## PROBLEM TO SOLVE
What you need to produce from the material below is an exact transcription of the lines from the one with "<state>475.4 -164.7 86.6" through the one with "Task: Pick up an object", both included, and no other line.

## DATASET CONTENT
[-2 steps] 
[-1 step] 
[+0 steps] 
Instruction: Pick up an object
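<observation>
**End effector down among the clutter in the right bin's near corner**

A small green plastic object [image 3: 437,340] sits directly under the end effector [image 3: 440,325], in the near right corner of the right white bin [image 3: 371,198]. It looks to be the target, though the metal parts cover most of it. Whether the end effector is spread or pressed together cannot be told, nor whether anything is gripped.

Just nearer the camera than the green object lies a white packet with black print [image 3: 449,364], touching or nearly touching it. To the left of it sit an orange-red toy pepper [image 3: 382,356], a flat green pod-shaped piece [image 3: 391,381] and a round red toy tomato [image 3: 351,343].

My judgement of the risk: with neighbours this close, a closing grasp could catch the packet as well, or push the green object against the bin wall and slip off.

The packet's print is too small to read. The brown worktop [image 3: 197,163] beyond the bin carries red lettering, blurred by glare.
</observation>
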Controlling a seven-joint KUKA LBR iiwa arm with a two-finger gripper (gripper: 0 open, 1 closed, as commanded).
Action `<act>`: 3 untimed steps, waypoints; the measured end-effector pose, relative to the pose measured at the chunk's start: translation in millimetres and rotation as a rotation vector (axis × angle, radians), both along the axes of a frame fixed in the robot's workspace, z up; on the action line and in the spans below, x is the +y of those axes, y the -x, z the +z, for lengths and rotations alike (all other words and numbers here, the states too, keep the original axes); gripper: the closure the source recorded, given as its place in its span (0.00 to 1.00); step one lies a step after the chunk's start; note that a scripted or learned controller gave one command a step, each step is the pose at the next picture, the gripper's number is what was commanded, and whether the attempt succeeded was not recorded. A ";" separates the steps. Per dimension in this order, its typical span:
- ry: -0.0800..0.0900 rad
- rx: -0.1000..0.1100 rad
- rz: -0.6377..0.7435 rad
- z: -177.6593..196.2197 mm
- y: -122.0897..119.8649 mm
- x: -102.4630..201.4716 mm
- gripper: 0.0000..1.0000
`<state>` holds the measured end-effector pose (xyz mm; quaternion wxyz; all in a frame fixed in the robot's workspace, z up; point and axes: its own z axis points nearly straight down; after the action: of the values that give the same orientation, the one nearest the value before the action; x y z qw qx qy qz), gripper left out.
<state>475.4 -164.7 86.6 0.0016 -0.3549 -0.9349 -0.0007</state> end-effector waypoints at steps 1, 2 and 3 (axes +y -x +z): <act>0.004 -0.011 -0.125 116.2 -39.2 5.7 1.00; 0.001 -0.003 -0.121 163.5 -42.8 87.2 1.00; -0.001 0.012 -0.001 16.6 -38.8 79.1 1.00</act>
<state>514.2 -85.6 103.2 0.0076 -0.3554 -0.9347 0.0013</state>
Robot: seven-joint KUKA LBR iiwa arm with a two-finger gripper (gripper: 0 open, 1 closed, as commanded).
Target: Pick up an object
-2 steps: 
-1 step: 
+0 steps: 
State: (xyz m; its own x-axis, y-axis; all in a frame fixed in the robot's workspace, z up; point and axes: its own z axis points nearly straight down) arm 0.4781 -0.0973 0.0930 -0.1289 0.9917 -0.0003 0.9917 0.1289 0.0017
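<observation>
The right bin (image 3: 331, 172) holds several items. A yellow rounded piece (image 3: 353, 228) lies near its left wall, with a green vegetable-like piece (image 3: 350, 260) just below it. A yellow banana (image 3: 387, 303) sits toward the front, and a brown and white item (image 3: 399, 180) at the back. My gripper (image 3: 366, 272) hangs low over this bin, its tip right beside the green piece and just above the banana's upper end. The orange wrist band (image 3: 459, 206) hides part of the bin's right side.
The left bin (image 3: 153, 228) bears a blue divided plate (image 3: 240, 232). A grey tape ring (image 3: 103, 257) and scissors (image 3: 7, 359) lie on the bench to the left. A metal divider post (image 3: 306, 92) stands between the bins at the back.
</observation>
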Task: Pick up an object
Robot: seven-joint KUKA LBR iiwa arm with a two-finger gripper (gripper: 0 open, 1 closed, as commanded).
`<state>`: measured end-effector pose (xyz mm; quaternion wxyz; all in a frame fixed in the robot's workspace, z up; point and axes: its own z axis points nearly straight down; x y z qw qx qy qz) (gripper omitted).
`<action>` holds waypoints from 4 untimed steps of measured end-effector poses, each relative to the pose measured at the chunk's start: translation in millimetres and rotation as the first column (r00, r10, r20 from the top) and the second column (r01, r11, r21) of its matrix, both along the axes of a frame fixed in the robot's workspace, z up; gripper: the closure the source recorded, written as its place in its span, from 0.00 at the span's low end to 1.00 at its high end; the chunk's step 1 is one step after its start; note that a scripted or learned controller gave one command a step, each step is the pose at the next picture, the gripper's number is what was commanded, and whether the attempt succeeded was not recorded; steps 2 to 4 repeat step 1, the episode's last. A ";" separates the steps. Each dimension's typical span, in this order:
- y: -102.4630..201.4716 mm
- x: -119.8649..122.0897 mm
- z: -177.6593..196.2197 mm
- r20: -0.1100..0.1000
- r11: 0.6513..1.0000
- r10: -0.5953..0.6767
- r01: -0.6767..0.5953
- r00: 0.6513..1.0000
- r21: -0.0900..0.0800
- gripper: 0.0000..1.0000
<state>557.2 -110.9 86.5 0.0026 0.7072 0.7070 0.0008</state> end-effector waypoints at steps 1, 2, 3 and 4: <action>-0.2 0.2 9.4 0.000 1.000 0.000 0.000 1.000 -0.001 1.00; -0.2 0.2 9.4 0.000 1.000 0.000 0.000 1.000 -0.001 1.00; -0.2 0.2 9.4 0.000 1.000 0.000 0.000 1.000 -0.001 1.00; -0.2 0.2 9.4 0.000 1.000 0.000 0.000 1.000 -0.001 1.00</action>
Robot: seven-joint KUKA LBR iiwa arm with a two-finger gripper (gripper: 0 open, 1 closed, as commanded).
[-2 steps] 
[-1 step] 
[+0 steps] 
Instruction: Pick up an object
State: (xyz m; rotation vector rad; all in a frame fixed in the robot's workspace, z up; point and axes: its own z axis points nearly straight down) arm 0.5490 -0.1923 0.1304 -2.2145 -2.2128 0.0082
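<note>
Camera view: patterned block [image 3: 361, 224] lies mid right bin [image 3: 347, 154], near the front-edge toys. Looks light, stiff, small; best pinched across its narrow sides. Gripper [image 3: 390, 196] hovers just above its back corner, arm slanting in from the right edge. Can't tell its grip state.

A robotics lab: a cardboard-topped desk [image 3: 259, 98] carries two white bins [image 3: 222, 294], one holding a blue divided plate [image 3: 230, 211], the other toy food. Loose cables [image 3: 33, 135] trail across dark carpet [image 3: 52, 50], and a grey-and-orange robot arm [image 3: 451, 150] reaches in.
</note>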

## THE COMPLETED TASK
<state>475.4 -164.7 86.6 0.0016 -0.3549 -0.9349 -0.0007</state> end-effector waypoints at steps 1, 2 and 3 (axes +y -x +z): <act>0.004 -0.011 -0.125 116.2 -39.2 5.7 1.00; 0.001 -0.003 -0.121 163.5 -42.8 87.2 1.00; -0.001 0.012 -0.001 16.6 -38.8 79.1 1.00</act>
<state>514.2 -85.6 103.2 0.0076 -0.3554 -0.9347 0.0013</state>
Robot: seven-joint KUKA LBR iiwa arm with a two-finger gripper (gripper: 0 open, 1 closed, as commanded).
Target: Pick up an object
-2 steps: 
-1 step: 
+0 steps: 
State: (xyz m; its own x-axis, y-axis; all in a frame fixed in the robot's workspace, z up; point and axes: its own z axis points nearly straight down) arm 0.4781 -0.0973 0.0930 -0.1289 0.9917 -0.0003 0.9917 0.1289 0.0017
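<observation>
The right bin (image 3: 331, 172) holds several items. A yellow rounded piece (image 3: 353, 228) lies near its left wall, with a green vegetable-like piece (image 3: 350, 260) just below it. A yellow banana (image 3: 387, 303) sits toward the front, and a brown and white item (image 3: 399, 180) at the back. My gripper (image 3: 366, 272) hangs low over this bin, its tip right beside the green piece and just above the banana's upper end. The orange wrist band (image 3: 459, 206) hides part of the bin's right side.
The left bin (image 3: 153, 228) bears a blue divided plate (image 3: 240, 232). A grey tape ring (image 3: 103, 257) and scissors (image 3: 7, 359) lie on the bench to the left. A metal divider post (image 3: 306, 92) stands between the bins at the back.
</observation>
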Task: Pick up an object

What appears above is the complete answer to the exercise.